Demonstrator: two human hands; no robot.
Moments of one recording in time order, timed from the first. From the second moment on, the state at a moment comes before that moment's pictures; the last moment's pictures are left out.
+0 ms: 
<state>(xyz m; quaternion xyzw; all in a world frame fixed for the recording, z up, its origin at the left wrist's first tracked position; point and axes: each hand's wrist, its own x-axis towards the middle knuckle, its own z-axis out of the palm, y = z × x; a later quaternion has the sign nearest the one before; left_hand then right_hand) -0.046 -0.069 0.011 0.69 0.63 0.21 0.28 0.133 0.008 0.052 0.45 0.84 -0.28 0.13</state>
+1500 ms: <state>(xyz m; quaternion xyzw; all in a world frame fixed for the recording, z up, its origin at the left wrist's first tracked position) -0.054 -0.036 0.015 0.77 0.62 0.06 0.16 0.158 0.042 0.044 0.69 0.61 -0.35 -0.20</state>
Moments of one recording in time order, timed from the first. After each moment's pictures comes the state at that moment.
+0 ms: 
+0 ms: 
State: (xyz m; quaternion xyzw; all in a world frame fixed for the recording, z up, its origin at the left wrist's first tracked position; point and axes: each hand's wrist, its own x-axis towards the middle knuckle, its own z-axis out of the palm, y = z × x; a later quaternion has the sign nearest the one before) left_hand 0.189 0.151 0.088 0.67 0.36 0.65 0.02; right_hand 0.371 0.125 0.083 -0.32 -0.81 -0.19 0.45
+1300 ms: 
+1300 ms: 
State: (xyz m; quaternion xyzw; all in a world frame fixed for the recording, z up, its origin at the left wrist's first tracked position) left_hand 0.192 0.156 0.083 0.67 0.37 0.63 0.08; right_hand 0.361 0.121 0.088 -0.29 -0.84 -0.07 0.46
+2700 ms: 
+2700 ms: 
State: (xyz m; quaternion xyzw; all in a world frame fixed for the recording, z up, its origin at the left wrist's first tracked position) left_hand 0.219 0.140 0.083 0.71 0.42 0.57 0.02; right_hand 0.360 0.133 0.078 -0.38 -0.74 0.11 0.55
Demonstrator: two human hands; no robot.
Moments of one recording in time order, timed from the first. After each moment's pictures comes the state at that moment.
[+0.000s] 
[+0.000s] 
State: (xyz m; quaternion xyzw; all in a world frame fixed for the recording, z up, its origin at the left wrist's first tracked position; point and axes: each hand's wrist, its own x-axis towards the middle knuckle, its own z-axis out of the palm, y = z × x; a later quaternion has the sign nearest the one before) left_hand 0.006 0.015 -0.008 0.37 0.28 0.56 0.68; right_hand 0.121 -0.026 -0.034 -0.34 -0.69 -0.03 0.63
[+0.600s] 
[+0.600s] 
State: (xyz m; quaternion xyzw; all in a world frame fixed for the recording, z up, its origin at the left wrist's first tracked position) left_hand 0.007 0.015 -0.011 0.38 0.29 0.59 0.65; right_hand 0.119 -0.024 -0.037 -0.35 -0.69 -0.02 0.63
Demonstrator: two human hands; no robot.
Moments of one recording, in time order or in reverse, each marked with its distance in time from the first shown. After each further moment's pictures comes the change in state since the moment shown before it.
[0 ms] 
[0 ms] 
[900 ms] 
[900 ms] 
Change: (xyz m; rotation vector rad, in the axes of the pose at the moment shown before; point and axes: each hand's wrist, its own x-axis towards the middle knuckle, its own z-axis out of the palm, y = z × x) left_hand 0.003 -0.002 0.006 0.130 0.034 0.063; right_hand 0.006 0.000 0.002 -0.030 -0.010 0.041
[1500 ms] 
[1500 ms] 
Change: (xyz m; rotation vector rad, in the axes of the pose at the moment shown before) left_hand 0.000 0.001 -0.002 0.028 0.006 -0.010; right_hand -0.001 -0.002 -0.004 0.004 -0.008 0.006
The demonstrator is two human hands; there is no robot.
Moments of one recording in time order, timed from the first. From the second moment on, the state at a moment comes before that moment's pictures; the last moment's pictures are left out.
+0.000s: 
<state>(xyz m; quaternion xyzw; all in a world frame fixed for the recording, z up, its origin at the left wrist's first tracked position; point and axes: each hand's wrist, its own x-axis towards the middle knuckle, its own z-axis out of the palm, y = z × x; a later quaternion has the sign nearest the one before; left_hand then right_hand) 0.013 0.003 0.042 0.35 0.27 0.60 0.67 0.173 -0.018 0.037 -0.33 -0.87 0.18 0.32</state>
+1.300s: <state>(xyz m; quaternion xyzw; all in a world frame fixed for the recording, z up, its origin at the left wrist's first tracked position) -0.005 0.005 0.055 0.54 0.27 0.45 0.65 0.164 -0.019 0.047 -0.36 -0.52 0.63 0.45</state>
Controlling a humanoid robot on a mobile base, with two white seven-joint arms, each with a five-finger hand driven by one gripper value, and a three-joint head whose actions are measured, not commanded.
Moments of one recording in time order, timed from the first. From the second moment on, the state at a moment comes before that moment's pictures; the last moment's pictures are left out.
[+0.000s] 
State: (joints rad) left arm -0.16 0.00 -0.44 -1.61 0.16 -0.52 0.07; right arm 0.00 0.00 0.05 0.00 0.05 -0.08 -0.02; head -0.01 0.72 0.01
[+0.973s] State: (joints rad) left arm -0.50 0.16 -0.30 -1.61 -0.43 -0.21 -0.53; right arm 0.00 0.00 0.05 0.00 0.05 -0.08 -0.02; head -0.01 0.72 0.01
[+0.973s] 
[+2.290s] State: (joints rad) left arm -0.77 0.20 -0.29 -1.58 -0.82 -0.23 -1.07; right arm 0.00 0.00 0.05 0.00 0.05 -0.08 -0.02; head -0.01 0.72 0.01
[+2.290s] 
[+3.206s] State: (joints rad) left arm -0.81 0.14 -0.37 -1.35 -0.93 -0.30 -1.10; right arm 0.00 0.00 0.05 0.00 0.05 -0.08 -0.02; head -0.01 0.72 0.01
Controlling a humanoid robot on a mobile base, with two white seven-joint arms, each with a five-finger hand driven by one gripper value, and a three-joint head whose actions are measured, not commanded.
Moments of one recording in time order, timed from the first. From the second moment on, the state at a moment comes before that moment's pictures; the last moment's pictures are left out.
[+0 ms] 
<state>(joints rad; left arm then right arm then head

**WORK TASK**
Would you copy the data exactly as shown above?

**REPLY**
Demonstrator: two human hands; no robot.
Moments of one recording in time order, timed from the first. From the second moment on, the state at a moment comes before that moment's pictures; the last moment's pictures are left out.
+0 ms: 
<state>(xyz m; quaternion xyzw; all in a world frame fixed for the recording, z up, its origin at the left wrist's first tracked position; point and axes: each hand's wrist, its own x-axis towards the middle knuckle, its own z-axis out of the palm, y = z × x; a later quaternion has the sign nearest the one before; left_hand then right_hand) -0.046 -0.069 0.011 0.69 0.63 0.21 0.28 0.133 0.008 0.052 0.45 0.84 -0.28 0.13</state>
+1500 ms: <state>(xyz m; quaternion xyzw; all in a world frame fixed for the recording, z up, its origin at the left wrist's first tracked position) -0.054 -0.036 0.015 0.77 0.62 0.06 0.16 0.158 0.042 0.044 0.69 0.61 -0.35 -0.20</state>
Moments of one recording in time order, timed from the first. After each moment's pictures comes the state at that moment.
+0 ms: 
+0 ms: 
State: (xyz m; quaternion xyzw; all in a world frame fixed for the recording, z up, its origin at the left wrist's first tracked position; point and axes: each hand's wrist, its own x-axis towards the middle knuckle, its own z-axis out of the palm, y = z × x; a later quaternion has the sign nearest the one before) left_hand 0.189 0.151 0.088 0.67 0.36 0.65 0.02; right_hand 0.371 0.125 0.083 -0.32 -0.81 -0.19 0.45
+1300 ms: 
+1300 ms: 
State: (xyz m; quaternion xyzw; all in a world frame fixed for the recording, z up, its origin at the left wrist's first tracked position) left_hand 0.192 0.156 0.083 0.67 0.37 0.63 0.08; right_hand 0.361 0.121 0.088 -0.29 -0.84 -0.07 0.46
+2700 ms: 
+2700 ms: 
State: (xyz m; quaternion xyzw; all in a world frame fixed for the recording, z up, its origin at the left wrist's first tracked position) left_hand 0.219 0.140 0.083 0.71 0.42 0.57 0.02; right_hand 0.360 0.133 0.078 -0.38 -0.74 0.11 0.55
Demonstrator: two human hands; no robot.
Moments of one recording in time order, timed from the first. After each moment's pictures comes the state at that moment.
[+0.000s] 
[+0.000s] 
State: (xyz m; quaternion xyzw; all in a world frame fixed for the recording, z up, its origin at the left wrist's first tracked position; point and axes: each hand's wrist, its own x-axis towards the middle knuckle, its own z-axis out of the palm, y = z × x; a later quaternion has the sign nearest the one before) left_hand 0.006 0.015 -0.008 0.37 0.28 0.56 0.68; right_hand 0.121 -0.026 -0.034 -0.34 -0.69 -0.03 0.63
[+0.600s] 
[+0.600s] 
State: (xyz m; quaternion xyzw; all in a world frame fixed for the recording, z up, its origin at the left wrist's first tracked position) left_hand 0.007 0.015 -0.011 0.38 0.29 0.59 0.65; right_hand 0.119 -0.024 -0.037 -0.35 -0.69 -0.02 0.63
Demonstrator: two human hands; no robot.
Moments of one recording, in time order or in reverse, each marked with its distance in time from the first shown. After each further moment's pictures comes the change in state since the moment shown before it.
[0 ms] 
[0 ms] 
[900 ms] 
[900 ms] 
Change: (xyz m; rotation vector rad, in the axes of the pose at the moment shown before; point and axes: each hand's wrist, its own x-axis towards the middle knuckle, its own z-axis out of the palm, y = z × x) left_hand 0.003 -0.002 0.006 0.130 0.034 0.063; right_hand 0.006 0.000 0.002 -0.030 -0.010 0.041
[1500 ms] 
[1500 ms] 
Change: (xyz m; rotation vector rad, in the axes of the pose at the moment shown before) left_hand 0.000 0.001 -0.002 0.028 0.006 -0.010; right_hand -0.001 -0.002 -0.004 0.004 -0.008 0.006
The demonstrator is two human hands; there is no robot.
Moments of one recording in time order, timed from the first. From the second moment on, the state at a moment comes before that moment's pictures; the last moment's pictures are left out.
+0.000s: 
<state>(xyz m; quaternion xyzw; all in a world frame fixed for the recording, z up, its origin at the left wrist's first tracked position; point and axes: each hand's wrist, its own x-axis towards the middle knuckle, its own z-axis out of the palm, y = z × x; a later quaternion has the sign nearest the one before; left_hand then right_hand) 0.013 0.003 0.042 0.35 0.27 0.60 0.67 0.173 -0.018 0.037 -0.33 -0.87 0.18 0.32</state>
+1.300s: <state>(xyz m; quaternion xyzw; all in a world frame fixed for the recording, z up, its origin at the left wrist's first tracked position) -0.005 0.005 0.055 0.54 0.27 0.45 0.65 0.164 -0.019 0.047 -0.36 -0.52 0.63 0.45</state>
Controlling a humanoid robot on a mobile base, with two white seven-joint arms, each with a five-finger hand driven by one gripper value, and a three-joint head whose actions are measured, not commanded.
Moments of one recording in time order, timed from the first. From the second moment on, the state at a moment comes before that moment's pictures; the last moment's pictures are left out.
[+0.000s] 
State: (joints rad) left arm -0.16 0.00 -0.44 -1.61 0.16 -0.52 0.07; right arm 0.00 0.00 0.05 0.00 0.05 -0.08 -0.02; head -0.01 0.72 0.01
[+0.973s] State: (joints rad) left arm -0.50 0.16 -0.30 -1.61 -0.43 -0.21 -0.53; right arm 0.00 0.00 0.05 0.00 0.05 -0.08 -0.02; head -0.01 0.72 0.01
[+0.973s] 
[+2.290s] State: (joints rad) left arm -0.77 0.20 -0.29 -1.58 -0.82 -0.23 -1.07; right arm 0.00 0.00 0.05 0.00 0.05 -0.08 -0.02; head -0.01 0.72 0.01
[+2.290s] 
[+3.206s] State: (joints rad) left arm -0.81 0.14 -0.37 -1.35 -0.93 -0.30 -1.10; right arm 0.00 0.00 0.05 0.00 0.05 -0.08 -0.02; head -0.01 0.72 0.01
Controlling a humanoid robot on a mobile base, with two white seven-joint arms, each with a five-finger hand driven by one gripper value, and a three-joint head whose actions are measured, not commanded.
Moments of one recording in time order, timed from the first. From the second moment on, the state at a moment comes before that moment's pictures; the last moment's pictures are left out.
[+0 ms] 
<state>(joints rad; left arm then right arm then head

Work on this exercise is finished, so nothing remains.